Trump Signs Executive Order Increasing Choice and Competition in Health Care

By Jasper Fakkert
Jasper Fakkert
Jasper Fakkert
Editor-in-Chief, U.S. Editions
Jasper Fakkert is the Editor-in-chief of the U.S. editions of The Epoch Times. He holds a Bachelor's degree in Communication Science and a Master's degree in Journalism. Twitter: @JasperFakkert
October 12, 2017Updated: October 12, 2017

President Donald Trump on Thursday signed an executive order aimed at lowering health care costs and providing millions of Americans with more health care options.

The executive order expands access for small businesses to Association Health Plans, giving them greater purchasing power and a stronger position in negotiations with insurance companies.

The associations between small businesses can be formed across state lines.

“By potentially making it easier for employers to band together, workers could have access to a broader range of insurance options at lower rates in the large group market,” the White House said in a statement.

The executive order also calls on the Departments of the Treasury, Labor, and Health and Human Services to consider expanding coverage through low cost short-term limited duration (STLDI) insurance.

This type of insurance is not subjected to the Affordable Care Act (ACA), thus allowing for lower prices. According to the White House, the plans are on average only 1/3 of the cost of the lowest priced Obamacare plans.

“Despite its low cost, STLDI typically features broad provider networks and high coverage limits,” the White House said.

Another way the executive order aims to lower health care costs is by changing the current Health Reimbursement Arrangements (HRAs), allowing employees to reimburse employees for their health care expenses tax-free.

The expansion of HRAs would provide greater flexibility to employees on how to finance their health care needs.

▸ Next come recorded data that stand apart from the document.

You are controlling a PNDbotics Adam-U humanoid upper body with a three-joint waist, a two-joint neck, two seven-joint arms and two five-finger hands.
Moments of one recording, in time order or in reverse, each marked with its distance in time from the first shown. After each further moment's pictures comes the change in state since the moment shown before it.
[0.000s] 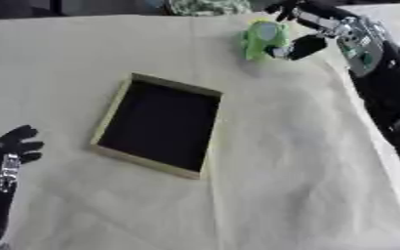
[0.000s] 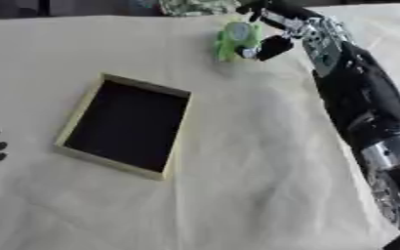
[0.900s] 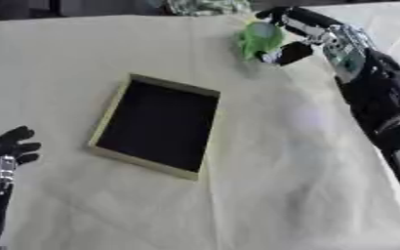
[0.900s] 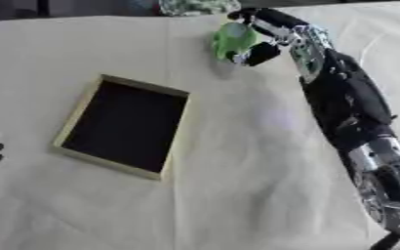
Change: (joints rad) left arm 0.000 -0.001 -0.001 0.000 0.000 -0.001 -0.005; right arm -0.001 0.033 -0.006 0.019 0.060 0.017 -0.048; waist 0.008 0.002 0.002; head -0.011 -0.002
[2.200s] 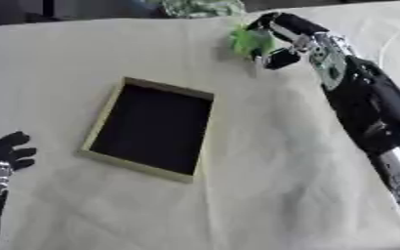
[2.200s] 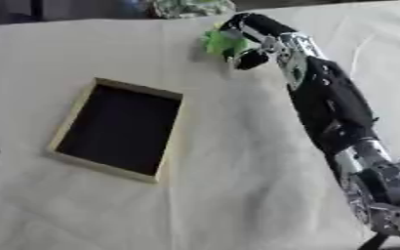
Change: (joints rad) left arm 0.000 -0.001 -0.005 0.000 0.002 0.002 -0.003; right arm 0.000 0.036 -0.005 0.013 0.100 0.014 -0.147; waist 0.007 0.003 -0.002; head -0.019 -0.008
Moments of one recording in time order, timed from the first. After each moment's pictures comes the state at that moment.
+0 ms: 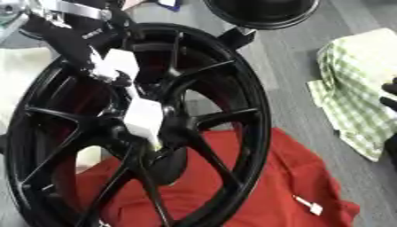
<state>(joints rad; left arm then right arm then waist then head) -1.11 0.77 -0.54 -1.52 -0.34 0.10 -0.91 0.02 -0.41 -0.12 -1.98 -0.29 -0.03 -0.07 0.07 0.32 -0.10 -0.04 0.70</state>
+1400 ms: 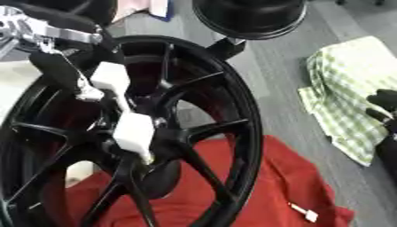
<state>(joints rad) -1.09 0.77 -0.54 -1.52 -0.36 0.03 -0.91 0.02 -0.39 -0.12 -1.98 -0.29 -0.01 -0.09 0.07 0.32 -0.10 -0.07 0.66</state>
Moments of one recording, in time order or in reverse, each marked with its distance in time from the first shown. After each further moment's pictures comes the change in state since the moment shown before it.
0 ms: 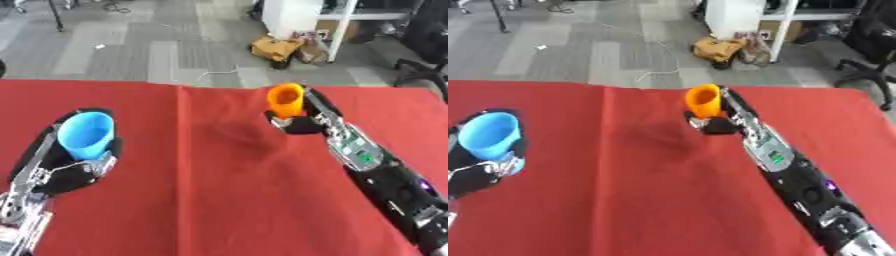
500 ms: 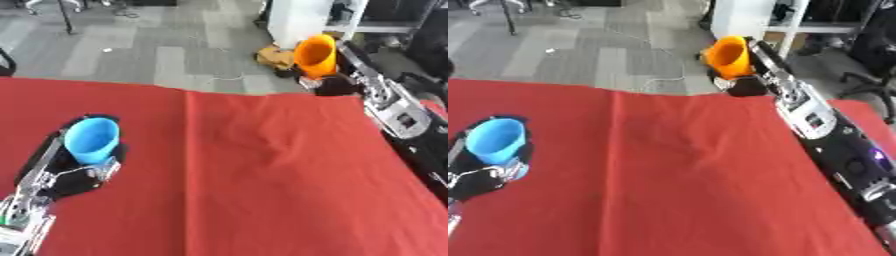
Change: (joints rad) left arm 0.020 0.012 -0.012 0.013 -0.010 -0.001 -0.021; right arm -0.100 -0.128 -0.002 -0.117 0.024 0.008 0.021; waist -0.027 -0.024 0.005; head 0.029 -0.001
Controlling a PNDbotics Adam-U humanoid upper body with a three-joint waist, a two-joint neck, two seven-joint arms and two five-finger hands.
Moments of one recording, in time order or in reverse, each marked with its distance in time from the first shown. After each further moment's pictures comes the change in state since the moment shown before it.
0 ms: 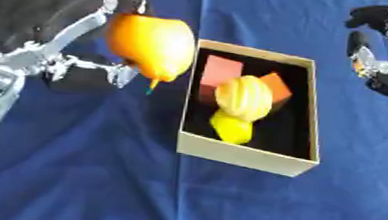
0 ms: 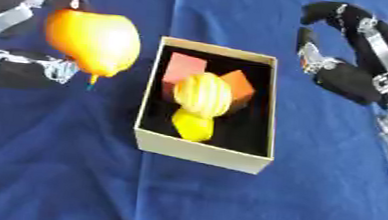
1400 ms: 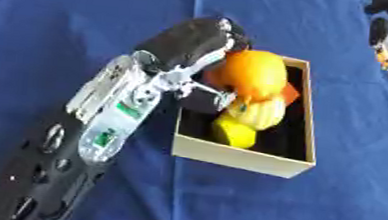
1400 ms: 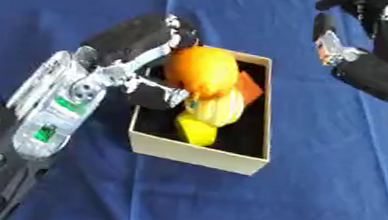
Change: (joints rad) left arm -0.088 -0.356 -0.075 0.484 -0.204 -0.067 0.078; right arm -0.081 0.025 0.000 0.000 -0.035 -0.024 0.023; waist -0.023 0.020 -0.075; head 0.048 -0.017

At the signing of the executive order, Trump described Obamacare as a “nightmare,” and said today’s order is only the beginning.

Since the ACA bill was implemented, health care options have sharply decreased across the country, while prices have significantly increased. Last year states across the country saw an average increase of 25 percent in health care premiums. In Arizona, the increase was as high as 116%.

Vice President Mike Pence described the executive order as “a critical step to lower health cost for working Americans.”

“Every day Obamacare survives is another day the American people suffer,” Pence said, saying that under the executive order Americans will have “more choices for affordable health care.”

Trump’s executive action comes after Congress failed to pass a new health care bill. A Republican-introduced bill in the Senate aimed at repealing and replacing the ACA failed in the Senate in July after three Republican senators voted against it.

A vote on a separate bill introduced by senators Lindsey Graham (R-S.C.) and Bill Cassidy (R-La.) was pulled in September after it became clear Senate Republicans were not able to secure enough votes.

Trump said on Wednesday that there will still be a vote later on the so-called block grants which formed an essential part of the Graham-Cassidy bill. Because all Senate Democrats have indicated they will vote against the bill, Republicans are using the process of reconciliation to pass the bill.

Under the legislative procedure, a bill can pass with a simple majority, 51 votes in the Senate, rather than the 60 normally required. The next period allowing reconciliation won’t be until next year.

Trump said that in the coming months more “relief” and more “freedom” will come for Americans.